### AIM OF THE TASK
The data below should be restated word for word, pictures omitted.

### DATA EXCERPT
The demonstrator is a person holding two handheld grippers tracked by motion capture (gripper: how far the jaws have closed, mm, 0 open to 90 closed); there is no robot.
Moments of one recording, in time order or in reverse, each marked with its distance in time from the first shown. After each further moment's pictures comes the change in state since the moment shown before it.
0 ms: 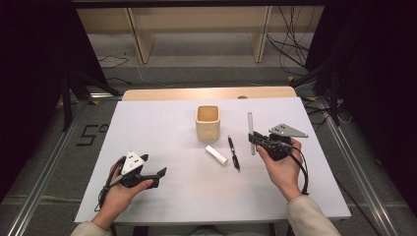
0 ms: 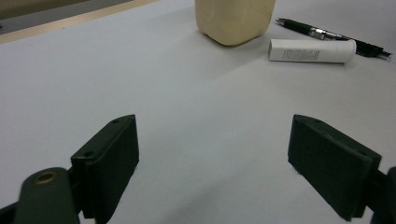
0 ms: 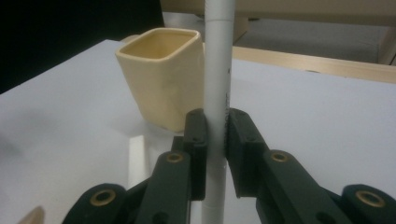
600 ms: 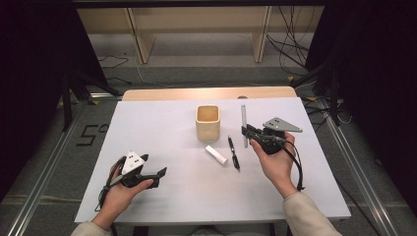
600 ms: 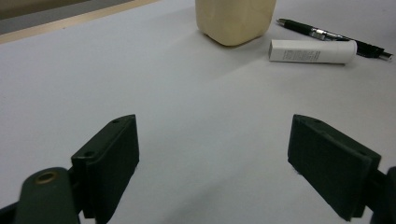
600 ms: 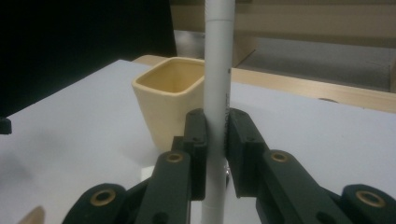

### SOLUTION
The demonstrator is a person holding two handheld grippers tracked by motion capture (gripper: how far the jaws have closed, mm, 0 open to 90 closed); there is no robot.
Moments of one recording, in time order or in reverse, each marked with its distance in time from the first shown. After each further moment's pictures comes the change in state since the moment shown before it.
0 ms: 
0 ms: 
0 ms: 
600 ms: 
600 ms: 
600 ms: 

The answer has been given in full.